Nobunaga pensó que no tenía necesidad de apresurar su partida. Sintió como si alguien le hablara. Nada más entrar en la habitación había sentido, incluso más que el calor que le rodeaba por los cuatro costados, una sed ardiente. Estuvo a punto de sentarse en el centro de la estancia, pero lo pensó mejor y se acomodó en un hueco ligeramente elevado. Al fin y al cabo, la zona que se extendía por debajo de él estaba reservada de ordinario a sus vasallos. Imaginó una taza de agua que corría por su garganta, e hizo un esfuerzo para asentar con seguridad su espíritu por debajo del ombligo. A tal fin, se arrodilló formalmente, sentado sobre las piernas, enderezó su postura y sus ropas e intentó comportarse como si sus servidores estuvieran sentados ante él, tal como ocurría en tiempos ordinarios.
Poco después su pesada respiración se hizo apacible.
¿Era aquello morir?
Se sentía tan en paz que dudaba de sí mismo. Incluso era consciente de un deseo de reír.
«De modo que también yo me he equivocado.»
Ni siquiera al imaginar la calva y reluciente cabeza de Mitsuhide sintió el menor odio. También él era humano, y Nobunaga suponía que había hecho aquello motivado por el rencor. Su propia negligencia era el error de toda una vida, y lamentaba que la cólera de Mitsuhide se hubiera transformado tan sólo en necia violencia. «Ah, Mitsuhide, ¿no me seguirás dentro de unos días?», preguntó.
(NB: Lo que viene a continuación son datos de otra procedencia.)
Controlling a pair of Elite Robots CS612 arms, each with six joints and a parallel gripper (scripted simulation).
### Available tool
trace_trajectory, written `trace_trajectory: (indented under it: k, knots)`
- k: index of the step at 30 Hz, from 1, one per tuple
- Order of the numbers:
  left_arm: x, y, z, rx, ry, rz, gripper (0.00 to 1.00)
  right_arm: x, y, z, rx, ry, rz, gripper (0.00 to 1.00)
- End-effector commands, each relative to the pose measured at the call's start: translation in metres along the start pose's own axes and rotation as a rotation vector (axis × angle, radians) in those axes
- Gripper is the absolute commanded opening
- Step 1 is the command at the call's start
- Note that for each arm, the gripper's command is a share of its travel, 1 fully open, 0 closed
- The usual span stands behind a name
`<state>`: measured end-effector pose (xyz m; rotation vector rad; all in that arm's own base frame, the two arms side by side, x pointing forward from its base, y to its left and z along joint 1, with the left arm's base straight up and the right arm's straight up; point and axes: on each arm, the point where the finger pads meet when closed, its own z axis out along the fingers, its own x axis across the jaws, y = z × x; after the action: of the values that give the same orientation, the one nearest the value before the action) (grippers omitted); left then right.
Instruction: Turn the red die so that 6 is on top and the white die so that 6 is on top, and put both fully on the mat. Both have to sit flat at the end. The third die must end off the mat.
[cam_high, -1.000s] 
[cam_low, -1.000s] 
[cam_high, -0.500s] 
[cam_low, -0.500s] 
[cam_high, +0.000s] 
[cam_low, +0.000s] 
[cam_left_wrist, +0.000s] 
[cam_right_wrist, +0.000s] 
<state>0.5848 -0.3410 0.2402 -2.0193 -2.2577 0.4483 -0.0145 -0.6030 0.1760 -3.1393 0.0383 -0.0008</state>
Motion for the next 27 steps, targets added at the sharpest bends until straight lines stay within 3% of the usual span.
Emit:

Su mano izquierda sostenía la vaina de la espada corta. La mano derecha extrajo la hoja.
No tenía necesidad de apresurarse.
Así, Nobunaga se daba instrucciones a sí mismo. Las llamas habían empezado a extenderse hasta aquella habitación. Cerró los ojos, y al hacerlo, todo cuanto podía recordar desde su primera juventud hasta el presente cruzó su mente como una exhalación, igual que si cabalgara al galope. Cuando abrió los ojos, el polvo de oro y las ilustraciones en las cuatro paredes irradiaban un rojo brillante. Las pinturas de las peonías en el techo artesonado empezaban a ser pasto de las llamas. Realmente no tardó más en morir de lo que se tarda en exhalar el aliento una sola vez. En el instante de su muerte, alguna función extraordinaria dentro de su cuerpo pareció despedirse de los recuerdos ordinarios de la vida que había vivido.
—¡Sin remordimientos! —exclamó Nobunaga.
Ranmaru oyó el grito y entró corriendo. Su señor, enfundado en el kimono de seda blanca, yacía de bruces en el suelo, rodeándose el vientre del que brotaba la sangre fresca. Ranmaru arrancó las puertas del armario bajo y las colocó sobre el cadáver de Nobunaga como si hiciera un ataúd. Volvió a cerrar la puerta tranquilamente y retrocedió del hueco en la pared. Aferró la empuñadura de la espada corta con la que también él podría cometer el seppuku, pero sus ojos brillantes se posaron en el cadáver de Nobunaga hasta que las llamas consumieron la habitación.
***
Los tres primeros días del sexto mes, el cielo sobre Kyoto estuvo claro y el sol brilló con fuerza. Sin embargo, el tiempo en las montañosas provincias occidentales alternó entre cielos claros y nubes. Las fuertes lluvias no habían cesado hasta finales del quinto mes. Entonces, cuando faltaban dos o tres días para que comenzara el sexto, un violento viento del sudoeste arrastró las nubes rasgadas de sur a norte, y el cielo siguió cambiando de brillante y claro a nuboso.